> **WHAT TO PRODUCE**:
Reproduce all the data, character for character.

> **RECORDED INFORMATION**:
╔══
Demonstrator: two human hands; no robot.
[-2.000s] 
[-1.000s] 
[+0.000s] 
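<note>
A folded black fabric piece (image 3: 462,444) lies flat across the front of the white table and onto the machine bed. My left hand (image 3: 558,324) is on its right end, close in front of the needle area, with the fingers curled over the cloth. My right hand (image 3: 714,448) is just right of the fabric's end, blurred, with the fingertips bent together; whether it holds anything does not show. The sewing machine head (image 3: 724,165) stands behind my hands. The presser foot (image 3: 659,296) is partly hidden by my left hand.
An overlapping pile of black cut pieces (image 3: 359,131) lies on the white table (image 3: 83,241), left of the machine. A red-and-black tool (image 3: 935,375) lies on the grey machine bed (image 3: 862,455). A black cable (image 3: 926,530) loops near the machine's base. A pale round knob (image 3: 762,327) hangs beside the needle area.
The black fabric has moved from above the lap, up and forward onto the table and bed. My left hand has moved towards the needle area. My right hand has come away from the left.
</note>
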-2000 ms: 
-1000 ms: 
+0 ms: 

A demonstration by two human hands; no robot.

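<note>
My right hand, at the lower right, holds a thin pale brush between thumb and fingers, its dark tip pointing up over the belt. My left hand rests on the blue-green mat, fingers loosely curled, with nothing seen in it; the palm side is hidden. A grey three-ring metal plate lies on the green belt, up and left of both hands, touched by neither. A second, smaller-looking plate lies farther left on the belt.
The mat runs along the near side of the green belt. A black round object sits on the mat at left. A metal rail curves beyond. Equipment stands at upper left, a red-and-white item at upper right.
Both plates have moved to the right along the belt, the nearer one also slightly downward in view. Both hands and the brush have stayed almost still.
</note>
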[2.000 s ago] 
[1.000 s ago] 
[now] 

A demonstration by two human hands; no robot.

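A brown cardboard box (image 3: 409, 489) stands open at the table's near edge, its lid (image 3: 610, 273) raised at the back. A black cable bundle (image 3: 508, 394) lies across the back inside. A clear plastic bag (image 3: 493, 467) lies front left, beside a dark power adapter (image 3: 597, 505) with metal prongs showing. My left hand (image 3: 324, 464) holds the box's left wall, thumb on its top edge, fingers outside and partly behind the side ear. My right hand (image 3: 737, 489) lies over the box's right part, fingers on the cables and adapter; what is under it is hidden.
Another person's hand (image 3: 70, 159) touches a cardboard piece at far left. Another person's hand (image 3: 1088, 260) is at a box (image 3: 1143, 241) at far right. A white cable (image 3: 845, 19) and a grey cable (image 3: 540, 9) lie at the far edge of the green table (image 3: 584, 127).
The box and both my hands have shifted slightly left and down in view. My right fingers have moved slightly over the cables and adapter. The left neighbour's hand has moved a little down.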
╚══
> **REPLY TO THE TASK**:
Demonstrator: two human hands; no robot.
[-2.000s] 
[-1.000s] 
[+0.000s] 
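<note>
A folded black fabric piece (image 3: 462,444) lies flat across the front of the white table and onto the machine bed. My left hand (image 3: 558,324) is on its right end, close in front of the needle area, with the fingers curled over the cloth. My right hand (image 3: 714,448) is just right of the fabric's end, blurred, with the fingertips bent together; whether it holds anything does not show. The sewing machine head (image 3: 724,165) stands behind my hands. The presser foot (image 3: 659,296) is partly hidden by my left hand.
An overlapping pile of black cut pieces (image 3: 359,131) lies on the white table (image 3: 83,241), left of the machine. A red-and-black tool (image 3: 935,375) lies on the grey machine bed (image 3: 862,455). A black cable (image 3: 926,530) loops near the machine's base. A pale round knob (image 3: 762,327) hangs beside the needle area.
The black fabric has moved from above the lap, up and forward onto the table and bed. My left hand has moved towards the needle area. My right hand has come away from the left.
</note>
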-2000 ms: 
-1000 ms: 
+0 ms: 

A demonstration by two human hands; no robot.

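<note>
My right hand, at the lower right, holds a thin pale brush between thumb and fingers, its dark tip pointing up over the belt. My left hand rests on the blue-green mat, fingers loosely curled, with nothing seen in it; the palm side is hidden. A grey three-ring metal plate lies on the green belt, up and left of both hands, touched by neither. A second, smaller-looking plate lies farther left on the belt.
The mat runs along the near side of the green belt. A black round object sits on the mat at left. A metal rail curves beyond. Equipment stands at upper left, a red-and-white item at upper right.
Both plates have moved to the right along the belt, the nearer one also slightly downward in view. Both hands and the brush have stayed almost still.
</note>
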[2.000 s ago] 
[1.000 s ago] 
[now] 

A demonstration by two human hands; no robot.

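A brown cardboard box (image 3: 409, 489) stands open at the table's near edge, its lid (image 3: 610, 273) raised at the back. A black cable bundle (image 3: 508, 394) lies across the back inside. A clear plastic bag (image 3: 493, 467) lies front left, beside a dark power adapter (image 3: 597, 505) with metal prongs showing. My left hand (image 3: 324, 464) holds the box's left wall, thumb on its top edge, fingers outside and partly behind the side ear. My right hand (image 3: 737, 489) lies over the box's right part, fingers on the cables and adapter; what is under it is hidden.
Another person's hand (image 3: 70, 159) touches a cardboard piece at far left. Another person's hand (image 3: 1088, 260) is at a box (image 3: 1143, 241) at far right. A white cable (image 3: 845, 19) and a grey cable (image 3: 540, 9) lie at the far edge of the green table (image 3: 584, 127).
The box and both my hands have shifted slightly left and down in view. My right fingers have moved slightly over the cables and adapter. The left neighbour's hand has moved a little down.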

The exercise requires no further work.